Today we went down into central London, for probably the last time--on Wednesday we are moving into a new flat, and then on Friday Mary and I fly back to the States. The main purpose of our expedition into the city was to go see a George Stubbs exhibit at the National Gallery. It was nice enough, for an exhibit that contains approximately 300 identical paintings of horses.
The real excitement, though, is that afterwards we stumbled across a movie premiere in Leicester Square--the London premiere of the new Michael Bay movie The Island. These things happen all the time in Los Angeles, of course, especially in all of the nice old movie theaters in Westwood. Usually, though, you wait around for a long time, get bored, and never see anybody cool. This time, however, just as we were peering over the crowd to see what was up, a limo pulled up and deposited Michael Bay himself. Then a few minutes later Ewan MacGregor arrived, followed in short order by Scarlett Johannsson. Pretty darn cool, I have to say. I got closeup pictures of them all, but I am too lazy to deal with uploading them right now.

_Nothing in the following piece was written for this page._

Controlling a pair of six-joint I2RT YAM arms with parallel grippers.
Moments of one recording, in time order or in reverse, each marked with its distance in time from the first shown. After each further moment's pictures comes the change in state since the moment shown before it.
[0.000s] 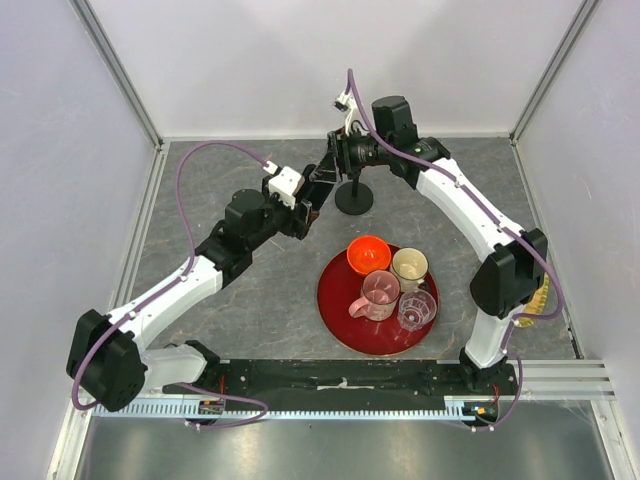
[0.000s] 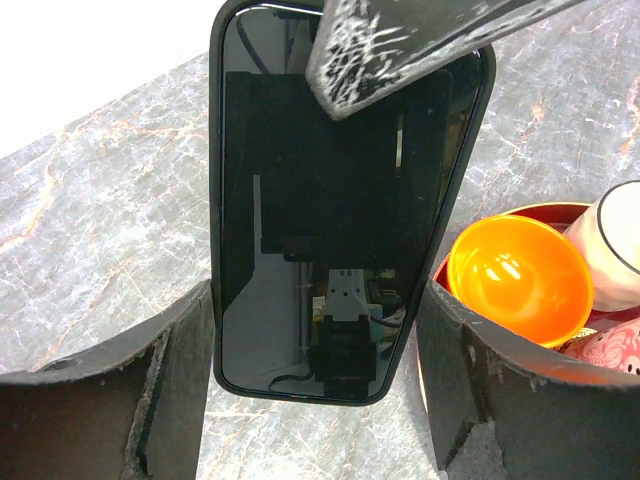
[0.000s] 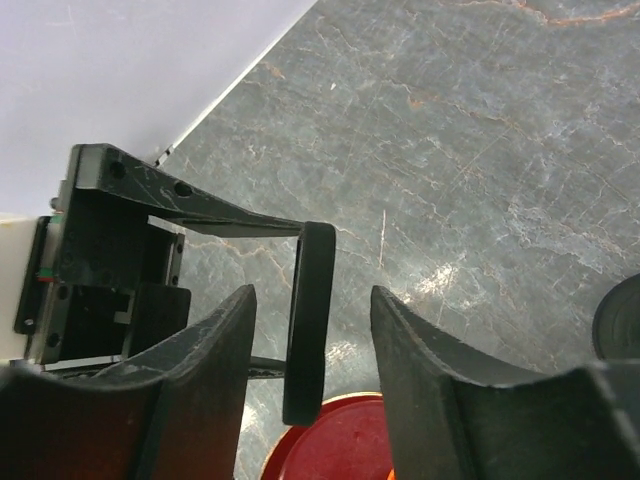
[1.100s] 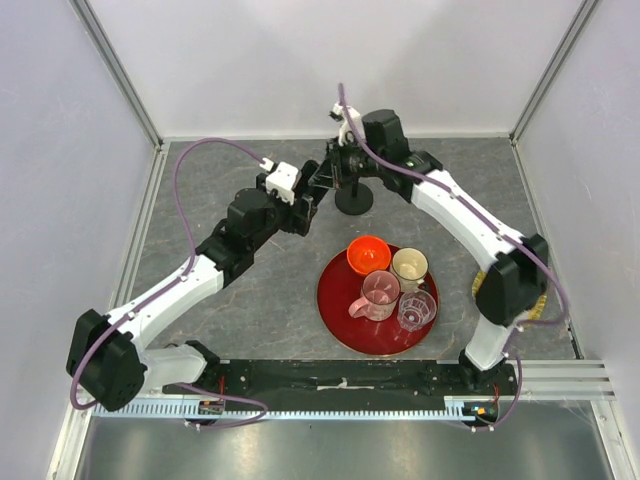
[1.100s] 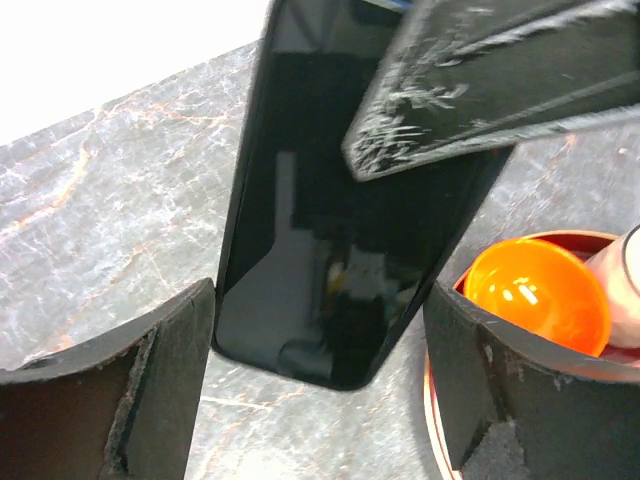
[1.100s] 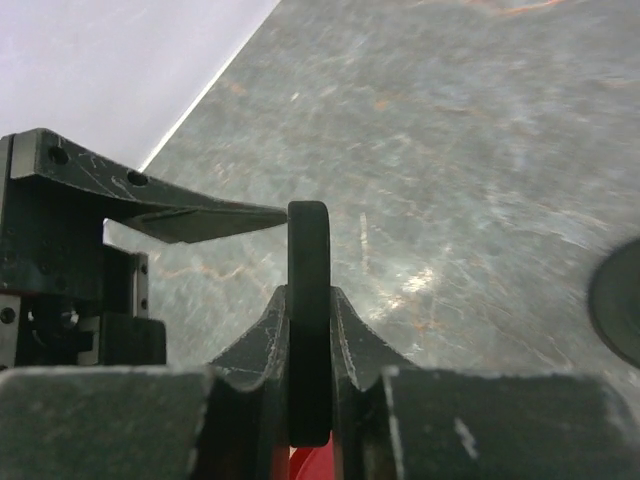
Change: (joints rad) left arm -0.006 0.001 0.026 -0.029 -0.121 -0.025; right arm 0.055 0.001 -0.043 0.033 0.154 0.052
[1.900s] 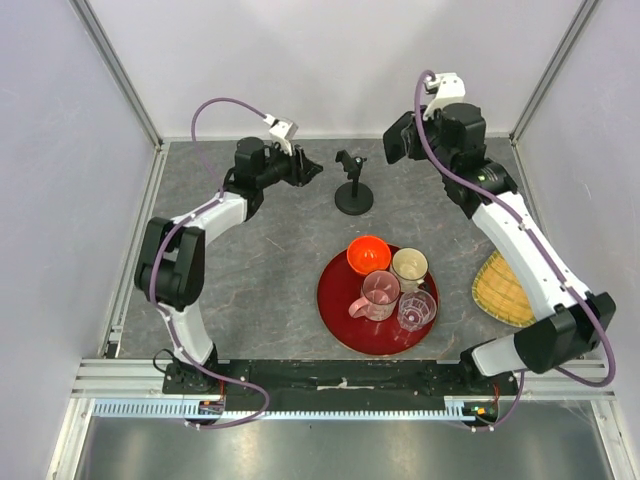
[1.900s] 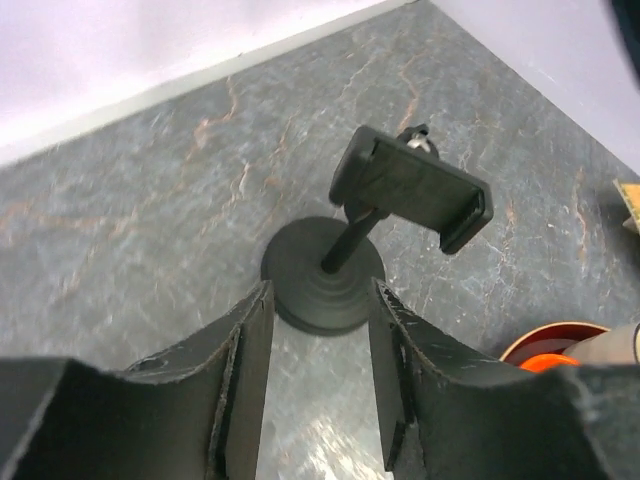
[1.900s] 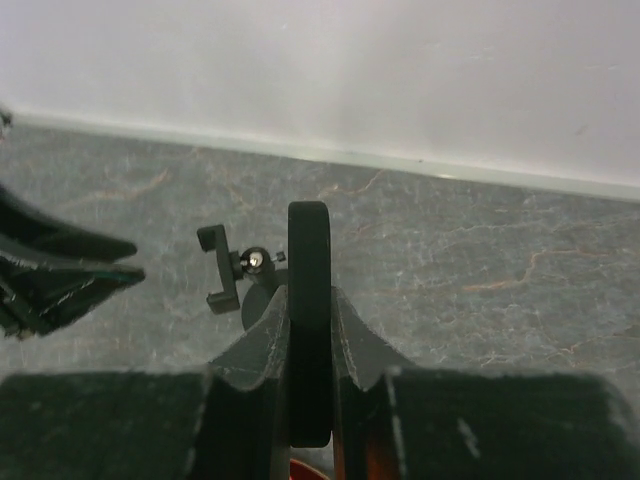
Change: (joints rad) left arm 0.281 0.599 0.348 0.284 0.560 -0.217; right arm -0.186 -0.410 -0.262 0.136 0.676 -0.121
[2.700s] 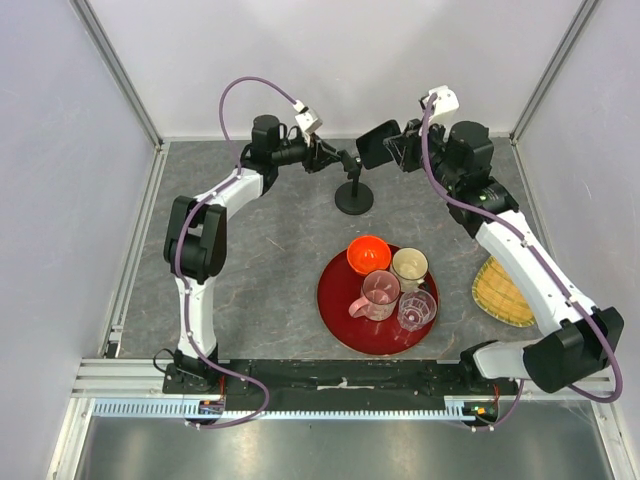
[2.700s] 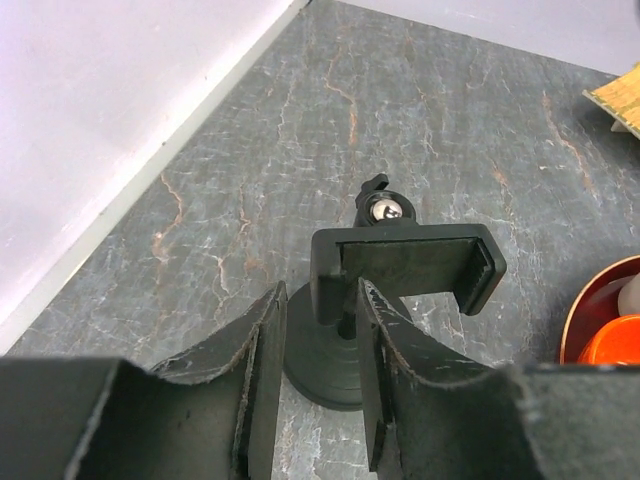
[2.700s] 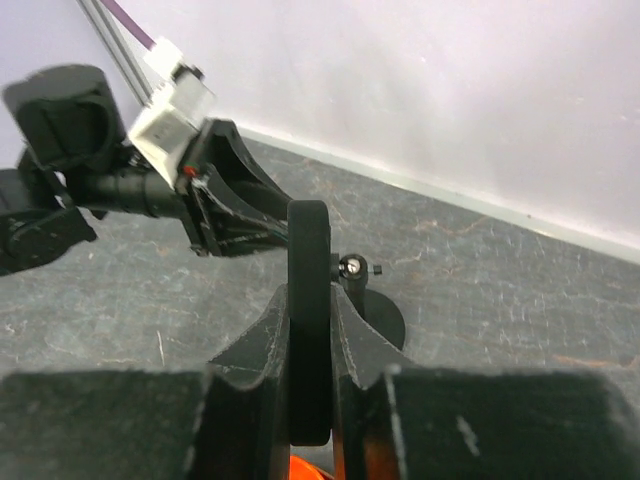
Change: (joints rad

Michael Bay anecdote: Mr. Bay is a graduate of Wesleyan's illustrious film studies program, which gave him the critical acumen necessary for such thoughtful mots du cinema as Pearl Harbor and Armageddon. Bay came back to campus to give a talk while I was there, and was practically scorned out of the lecture hall. One black-clad film studies student asked him point blank, "How does it feel to sell out?" I wish I could say that Bay had a snappy comeback to that, but he didn't.